§ **TRY IT**: Could you retype the entries exactly as they are?

§ **MATERIALS PROVIDED**:
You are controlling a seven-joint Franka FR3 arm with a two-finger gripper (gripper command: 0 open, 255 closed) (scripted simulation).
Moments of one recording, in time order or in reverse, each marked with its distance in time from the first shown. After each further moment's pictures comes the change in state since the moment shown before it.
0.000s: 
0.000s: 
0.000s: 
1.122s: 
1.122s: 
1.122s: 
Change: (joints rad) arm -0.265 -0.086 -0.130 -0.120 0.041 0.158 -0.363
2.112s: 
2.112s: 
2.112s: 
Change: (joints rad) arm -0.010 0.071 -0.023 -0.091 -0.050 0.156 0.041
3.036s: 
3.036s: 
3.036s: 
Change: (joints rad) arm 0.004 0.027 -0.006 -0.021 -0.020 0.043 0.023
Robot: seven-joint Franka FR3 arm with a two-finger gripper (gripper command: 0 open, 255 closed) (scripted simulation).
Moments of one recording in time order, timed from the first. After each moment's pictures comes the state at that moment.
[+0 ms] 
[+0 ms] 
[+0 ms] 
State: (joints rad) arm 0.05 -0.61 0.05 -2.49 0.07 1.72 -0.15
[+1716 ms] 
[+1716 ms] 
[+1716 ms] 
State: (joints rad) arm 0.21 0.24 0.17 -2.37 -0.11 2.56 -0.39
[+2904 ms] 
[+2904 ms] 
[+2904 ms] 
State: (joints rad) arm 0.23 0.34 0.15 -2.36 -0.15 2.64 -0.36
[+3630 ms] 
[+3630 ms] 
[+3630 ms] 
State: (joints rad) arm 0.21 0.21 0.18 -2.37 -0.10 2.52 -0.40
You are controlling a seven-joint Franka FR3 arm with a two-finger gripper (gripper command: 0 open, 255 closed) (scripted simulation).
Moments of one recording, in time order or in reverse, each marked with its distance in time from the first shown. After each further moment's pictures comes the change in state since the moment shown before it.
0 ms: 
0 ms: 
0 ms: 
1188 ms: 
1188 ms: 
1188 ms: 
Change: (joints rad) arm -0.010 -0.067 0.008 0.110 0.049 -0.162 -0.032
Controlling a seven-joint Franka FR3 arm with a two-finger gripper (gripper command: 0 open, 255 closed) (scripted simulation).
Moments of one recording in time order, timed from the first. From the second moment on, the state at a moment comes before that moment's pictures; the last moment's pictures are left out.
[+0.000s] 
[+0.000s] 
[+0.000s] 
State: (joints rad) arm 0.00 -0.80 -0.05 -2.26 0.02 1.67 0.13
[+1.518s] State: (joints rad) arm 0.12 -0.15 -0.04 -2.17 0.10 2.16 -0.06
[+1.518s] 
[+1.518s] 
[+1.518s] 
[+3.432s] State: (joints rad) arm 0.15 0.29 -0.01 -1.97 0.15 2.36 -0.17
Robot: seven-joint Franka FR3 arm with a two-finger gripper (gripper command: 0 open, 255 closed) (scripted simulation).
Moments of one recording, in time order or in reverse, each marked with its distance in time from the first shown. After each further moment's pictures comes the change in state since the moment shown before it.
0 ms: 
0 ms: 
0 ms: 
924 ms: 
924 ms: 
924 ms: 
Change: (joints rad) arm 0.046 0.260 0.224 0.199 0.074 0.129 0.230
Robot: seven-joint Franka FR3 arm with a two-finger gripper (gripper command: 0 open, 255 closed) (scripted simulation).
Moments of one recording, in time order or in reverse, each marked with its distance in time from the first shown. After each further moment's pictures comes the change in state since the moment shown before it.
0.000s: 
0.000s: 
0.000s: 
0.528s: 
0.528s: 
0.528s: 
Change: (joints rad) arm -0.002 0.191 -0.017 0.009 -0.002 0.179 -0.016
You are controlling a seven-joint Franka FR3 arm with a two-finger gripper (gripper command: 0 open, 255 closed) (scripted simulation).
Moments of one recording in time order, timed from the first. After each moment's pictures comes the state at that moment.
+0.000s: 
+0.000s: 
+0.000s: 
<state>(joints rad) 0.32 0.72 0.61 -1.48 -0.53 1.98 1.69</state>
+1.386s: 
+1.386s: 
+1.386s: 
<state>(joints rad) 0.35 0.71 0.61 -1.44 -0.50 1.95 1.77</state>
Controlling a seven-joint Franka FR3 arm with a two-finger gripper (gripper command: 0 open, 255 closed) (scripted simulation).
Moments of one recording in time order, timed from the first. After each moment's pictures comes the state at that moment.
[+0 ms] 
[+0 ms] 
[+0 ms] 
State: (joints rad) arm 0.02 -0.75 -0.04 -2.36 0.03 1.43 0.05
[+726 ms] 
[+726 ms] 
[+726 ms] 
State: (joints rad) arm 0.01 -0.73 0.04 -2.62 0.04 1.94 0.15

§ **ANSWER TO THE EXERCISE**:
You are controlling a seven-joint Franka FR3 arm with a two-finger gripper (gripper command: 0 open, 255 closed) (scripted simulation).
Moments of one recording, in time order or in reverse, each marked with its distance in time from the first shown. After each further moment's pictures comes the change in state since the moment shown before it.
0.000s: 
0.000s: 
0.000s: 
1.122s: 
1.122s: 
1.122s: 
Change: (joints rad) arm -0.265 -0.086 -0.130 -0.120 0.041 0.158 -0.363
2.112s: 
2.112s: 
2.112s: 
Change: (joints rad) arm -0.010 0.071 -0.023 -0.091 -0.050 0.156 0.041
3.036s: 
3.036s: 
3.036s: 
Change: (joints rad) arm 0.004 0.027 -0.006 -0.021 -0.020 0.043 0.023
Robot: seven-joint Franka FR3 arm with a two-finger gripper (gripper command: 0 open, 255 closed) (scripted simulation).
Moments of one recording in time order, timed from the first. After each moment's pictures comes the state at that moment.
[+0 ms] 
[+0 ms] 
[+0 ms] 
State: (joints rad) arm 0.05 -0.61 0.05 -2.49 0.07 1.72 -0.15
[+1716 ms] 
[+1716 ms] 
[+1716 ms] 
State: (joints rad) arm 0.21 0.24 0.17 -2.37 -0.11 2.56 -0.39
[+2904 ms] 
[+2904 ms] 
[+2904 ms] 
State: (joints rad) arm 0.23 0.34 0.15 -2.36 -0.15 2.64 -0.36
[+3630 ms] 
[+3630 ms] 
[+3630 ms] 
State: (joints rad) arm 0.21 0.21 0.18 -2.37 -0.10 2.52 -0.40
You are controlling a seven-joint Franka FR3 arm with a two-finger gripper (gripper command: 0 open, 255 closed) (scripted simulation).
Moments of one recording, in time order or in reverse, each marked with its distance in time from the first shown. After each further moment's pictures comes the change in state since the moment shown before it.
0 ms: 
0 ms: 
0 ms: 
1188 ms: 
1188 ms: 
1188 ms: 
Change: (joints rad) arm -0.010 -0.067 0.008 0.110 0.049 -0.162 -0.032
Controlling a seven-joint Franka FR3 arm with a two-finger gripper (gripper command: 0 open, 255 closed) (scripted simulation).
Moments of one recording in time order, timed from the first. From the second moment on, the state at a moment comes before that moment's pictures; the last moment's pictures are left out.
[+0.000s] 
[+0.000s] 
[+0.000s] 
State: (joints rad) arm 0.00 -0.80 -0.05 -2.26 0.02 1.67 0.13
[+1.518s] State: (joints rad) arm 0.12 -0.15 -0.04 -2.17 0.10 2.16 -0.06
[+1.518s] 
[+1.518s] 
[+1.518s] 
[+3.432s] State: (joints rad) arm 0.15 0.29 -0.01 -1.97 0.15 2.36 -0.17
Robot: seven-joint Franka FR3 arm with a two-finger gripper (gripper command: 0 open, 255 closed) (scripted simulation).
Moments of one recording, in time order or in reverse, each marked with its distance in time from the first shown. After each further moment's pictures comes the change in state since the moment shown before it.
0 ms: 
0 ms: 
0 ms: 
924 ms: 
924 ms: 
924 ms: 
Change: (joints rad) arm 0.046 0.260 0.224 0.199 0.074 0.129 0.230
Robot: seven-joint Franka FR3 arm with a two-finger gripper (gripper command: 0 open, 255 closed) (scripted simulation).
Moments of one recording, in time order or in reverse, each marked with its distance in time from the first shown. After each further moment's pictures comes the change in state since the moment shown before it.
0.000s: 
0.000s: 
0.000s: 
0.528s: 
0.528s: 
0.528s: 
Change: (joints rad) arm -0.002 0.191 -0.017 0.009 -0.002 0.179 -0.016
You are controlling a seven-joint Franka FR3 arm with a two-finger gripper (gripper command: 0 open, 255 closed) (scripted simulation).
Moments of one recording in time order, timed from the first. After each moment's pictures comes the state at that moment.
+0.000s: 
+0.000s: 
+0.000s: 
<state>(joints rad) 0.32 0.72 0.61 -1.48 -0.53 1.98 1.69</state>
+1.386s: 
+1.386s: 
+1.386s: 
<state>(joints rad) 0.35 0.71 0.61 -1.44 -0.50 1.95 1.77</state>
Controlling a seven-joint Franka FR3 arm with a two-finger gripper (gripper command: 0 open, 255 closed) (scripted simulation).
Moments of one recording in time order, timed from the first. After each moment's pictures comes the state at that moment.
[+0 ms] 
[+0 ms] 
[+0 ms] 
State: (joints rad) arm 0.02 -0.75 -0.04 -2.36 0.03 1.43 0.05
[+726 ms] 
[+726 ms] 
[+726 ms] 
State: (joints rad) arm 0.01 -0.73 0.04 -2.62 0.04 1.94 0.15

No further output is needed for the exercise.